Work item: Pull every line from the records that has the word "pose" in it.
(The input)
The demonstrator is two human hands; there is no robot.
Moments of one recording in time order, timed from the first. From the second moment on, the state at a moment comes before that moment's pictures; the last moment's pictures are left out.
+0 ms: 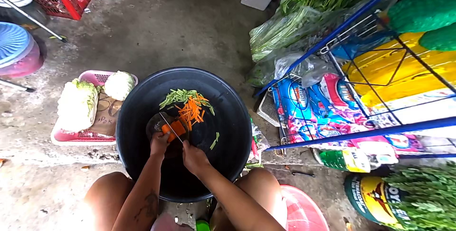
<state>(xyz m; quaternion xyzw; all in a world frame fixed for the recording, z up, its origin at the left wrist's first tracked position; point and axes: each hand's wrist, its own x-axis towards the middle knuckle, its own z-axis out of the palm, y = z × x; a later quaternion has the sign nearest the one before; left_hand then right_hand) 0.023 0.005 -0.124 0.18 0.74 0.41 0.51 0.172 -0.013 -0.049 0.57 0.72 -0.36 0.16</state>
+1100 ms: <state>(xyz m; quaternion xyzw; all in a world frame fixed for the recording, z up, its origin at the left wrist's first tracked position) 0.016 0.013 -0.131 0.24 0.76 0.36 0.49 0.148 0.006 -0.096 0.58 0.69 -0.41 0.16</state>
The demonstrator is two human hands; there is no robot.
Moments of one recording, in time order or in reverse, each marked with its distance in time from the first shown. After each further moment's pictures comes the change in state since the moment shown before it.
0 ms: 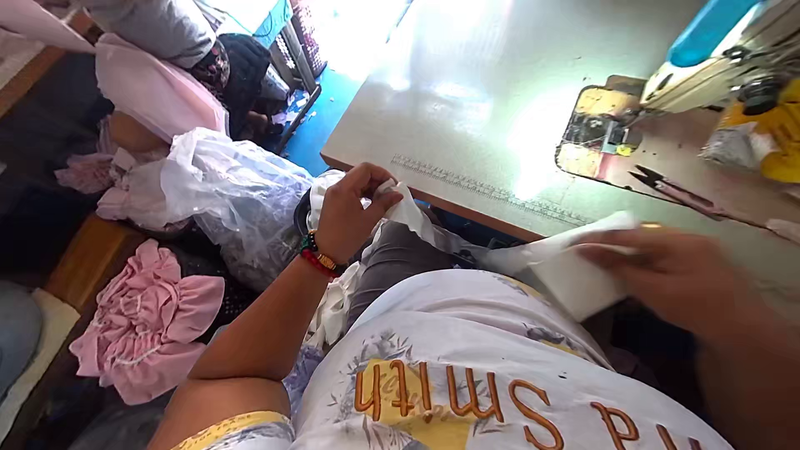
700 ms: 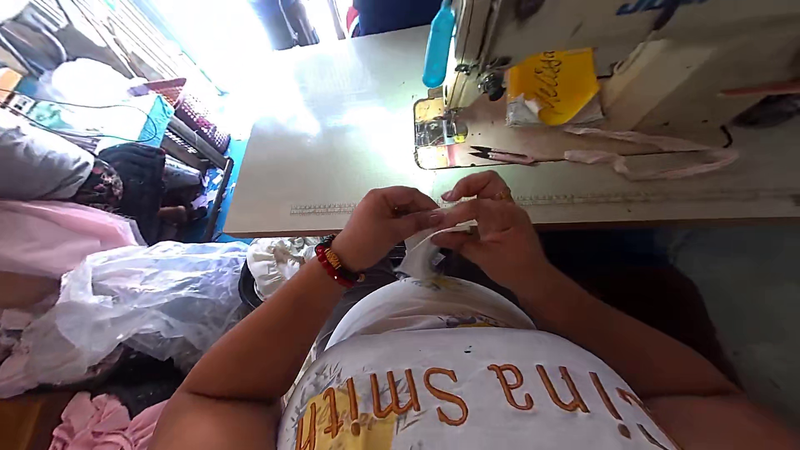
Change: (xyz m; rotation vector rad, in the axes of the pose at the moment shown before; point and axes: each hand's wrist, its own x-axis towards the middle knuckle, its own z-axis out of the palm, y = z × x) left_hand 0.058 0.092 0.118 -0.391 -0.678 0.087; right_hand 0.006 -0.022 0.033 0.501 0.552 -0.213
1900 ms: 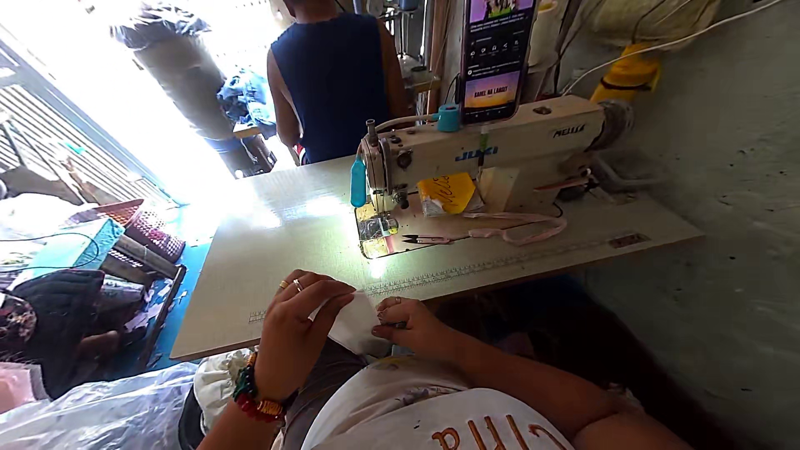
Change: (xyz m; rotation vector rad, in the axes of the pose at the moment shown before) left_hand -0.004 0.010 -0.026 0.586 0.343 0.445; right_hand -0.016 0.033 0.009 -0.036 -0.195 0.136
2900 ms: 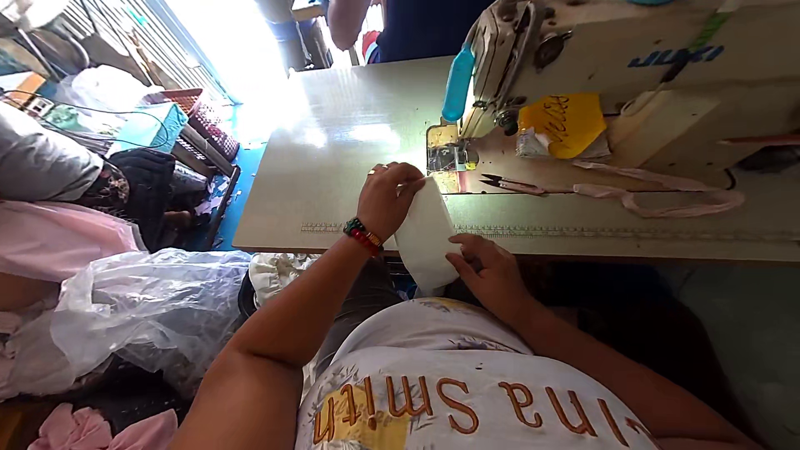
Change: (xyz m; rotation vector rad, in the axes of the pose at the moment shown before) left_hand 0.030 -0.077 0.062 -0.001 -0.085 -0.296; right_hand -0.017 0.026 0.002 -0.541 0.204 0.096
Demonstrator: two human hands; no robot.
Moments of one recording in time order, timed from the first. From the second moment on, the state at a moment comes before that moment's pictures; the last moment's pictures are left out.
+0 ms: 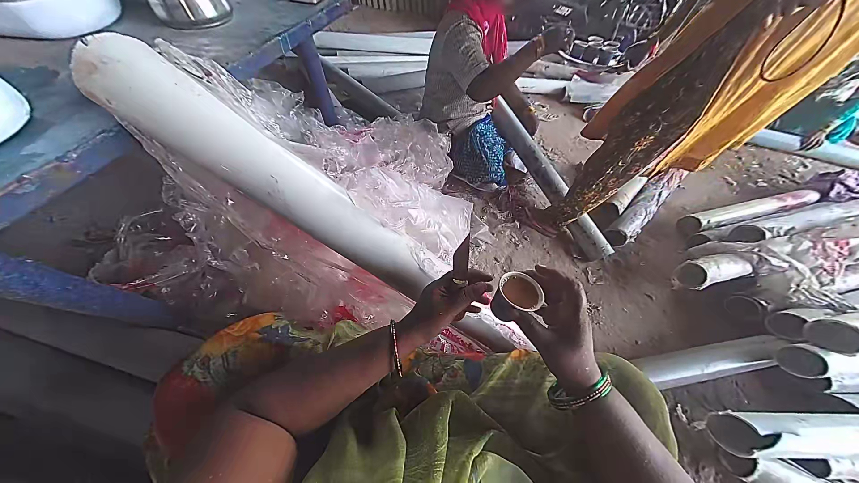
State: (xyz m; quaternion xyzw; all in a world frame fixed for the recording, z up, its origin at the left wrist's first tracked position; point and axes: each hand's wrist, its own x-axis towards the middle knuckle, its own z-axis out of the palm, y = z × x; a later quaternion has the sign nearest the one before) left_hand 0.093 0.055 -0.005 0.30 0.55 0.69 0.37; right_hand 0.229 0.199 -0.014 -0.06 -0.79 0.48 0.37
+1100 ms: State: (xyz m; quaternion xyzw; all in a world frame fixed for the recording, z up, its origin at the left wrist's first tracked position) left_hand 0.103 0.059 -0.035 0.20 0.32 0.69 0.62; right_hand 0.231 0.190 -0.016 -0.01 -0.81 0.46 0.36
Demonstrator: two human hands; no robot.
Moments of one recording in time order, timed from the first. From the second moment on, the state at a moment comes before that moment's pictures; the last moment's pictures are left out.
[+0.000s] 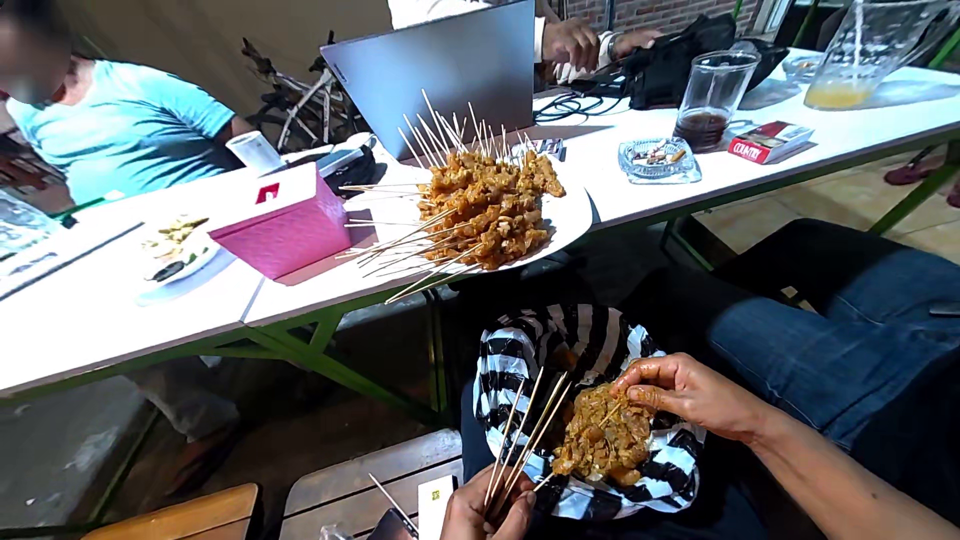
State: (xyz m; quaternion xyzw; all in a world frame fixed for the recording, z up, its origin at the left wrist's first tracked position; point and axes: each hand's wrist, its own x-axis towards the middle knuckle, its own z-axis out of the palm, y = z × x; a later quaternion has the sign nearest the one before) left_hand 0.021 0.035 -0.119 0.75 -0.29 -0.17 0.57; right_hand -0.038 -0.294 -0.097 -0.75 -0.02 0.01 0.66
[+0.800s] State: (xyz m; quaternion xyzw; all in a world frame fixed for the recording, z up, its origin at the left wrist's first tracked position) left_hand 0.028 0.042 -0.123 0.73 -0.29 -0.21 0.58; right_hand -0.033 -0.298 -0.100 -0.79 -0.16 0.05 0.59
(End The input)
Problem solution:
Change: (xyz m; rotation vector rad, in the axes of the pose at the moment shown before; point and axes: each hand's wrist, its own x-axis towards the middle knuckle, its own z-axis out of the palm, y = z × x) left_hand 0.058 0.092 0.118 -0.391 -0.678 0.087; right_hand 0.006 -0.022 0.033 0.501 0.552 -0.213
Change: (xyz m; rotation vector rad, in the axes of the pose at the moment shown before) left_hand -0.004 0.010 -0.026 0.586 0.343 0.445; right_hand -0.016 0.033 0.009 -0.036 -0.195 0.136
Change: (xyz m; rotation vector rad, in the axes of the pose at the moment shown before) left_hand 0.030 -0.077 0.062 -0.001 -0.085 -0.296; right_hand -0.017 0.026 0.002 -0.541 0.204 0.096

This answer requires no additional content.